§ WHAT YOU ARE ASKED TO DO: Begin at the top of the records below and return each line exactly through the line with "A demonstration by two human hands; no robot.". Skip pictures.

[Collection entries]
»»

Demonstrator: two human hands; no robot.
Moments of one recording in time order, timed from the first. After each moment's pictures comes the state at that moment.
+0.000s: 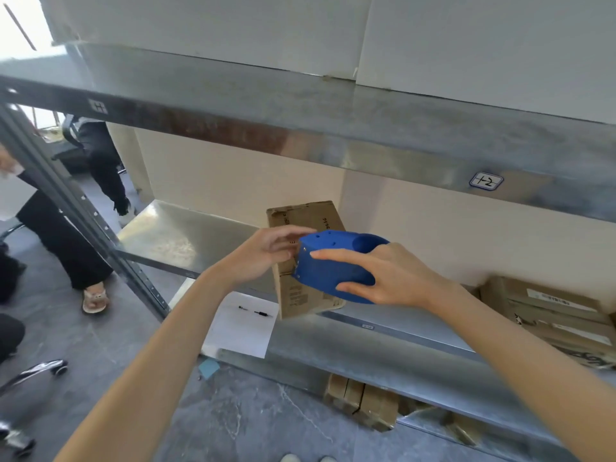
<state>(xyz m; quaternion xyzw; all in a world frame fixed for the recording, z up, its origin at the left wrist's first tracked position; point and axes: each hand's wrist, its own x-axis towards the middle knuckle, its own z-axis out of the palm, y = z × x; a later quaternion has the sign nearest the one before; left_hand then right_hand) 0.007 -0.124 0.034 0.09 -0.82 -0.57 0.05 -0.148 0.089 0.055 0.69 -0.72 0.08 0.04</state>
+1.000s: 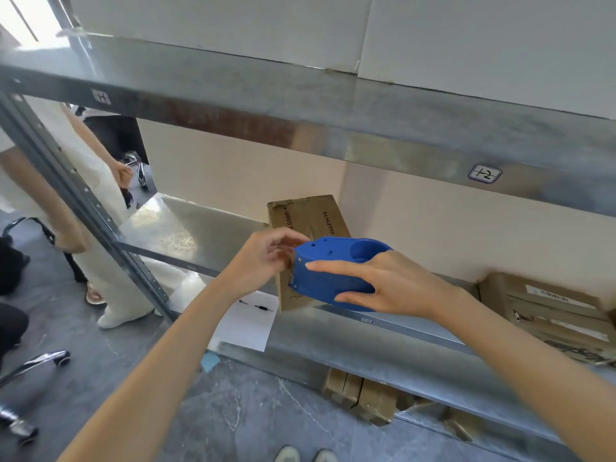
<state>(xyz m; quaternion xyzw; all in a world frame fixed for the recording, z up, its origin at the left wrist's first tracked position) 0.024 -0.099 0.024 0.12 -0.82 -0.54 0.16 -0.129 0.104 0.060 0.72 -0.69 0.06 0.01</state>
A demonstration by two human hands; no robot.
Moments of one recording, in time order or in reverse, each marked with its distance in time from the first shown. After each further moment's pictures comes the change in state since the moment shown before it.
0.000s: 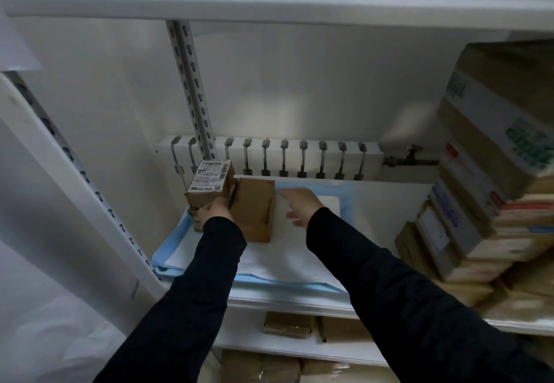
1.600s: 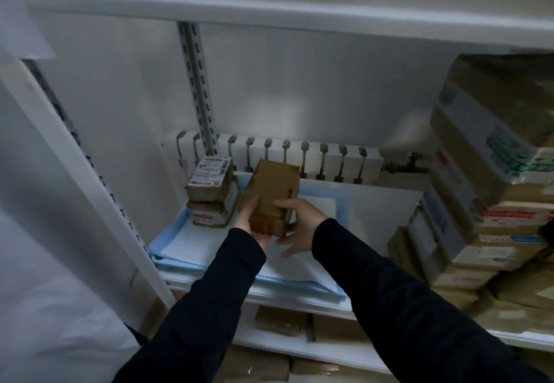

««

§ EXERCISE RESPONSE:
Demonstrator: two human hands; no robot.
Moments of one recording in time order, timed from the first. After each moment's pictures comes the state at that moment.
+0.000s: 
<state>(xyz m; quaternion xyzw; all in a world frame fixed for the recording, z up, its origin at the left wrist's first tracked position; point and axes: each hand's wrist, its own x-axis towards the middle knuckle, its own z-axis out of the palm, y = z × x; a later quaternion has the sign nearest the one before; left_hand then right_hand) 0.007 -0.124 0.034 0.09 -0.82 -0.57 0.05 -0.148 0.089 0.055 0.69 -0.72 0.08 0.04</state>
+1.000s: 
<state>(xyz m; quaternion xyzw; all in a world frame fixed for the recording, z up, its origin at the left wrist's first tracked position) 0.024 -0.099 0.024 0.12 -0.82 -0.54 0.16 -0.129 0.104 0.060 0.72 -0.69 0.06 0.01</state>
A demonstration by two human hands; no robot.

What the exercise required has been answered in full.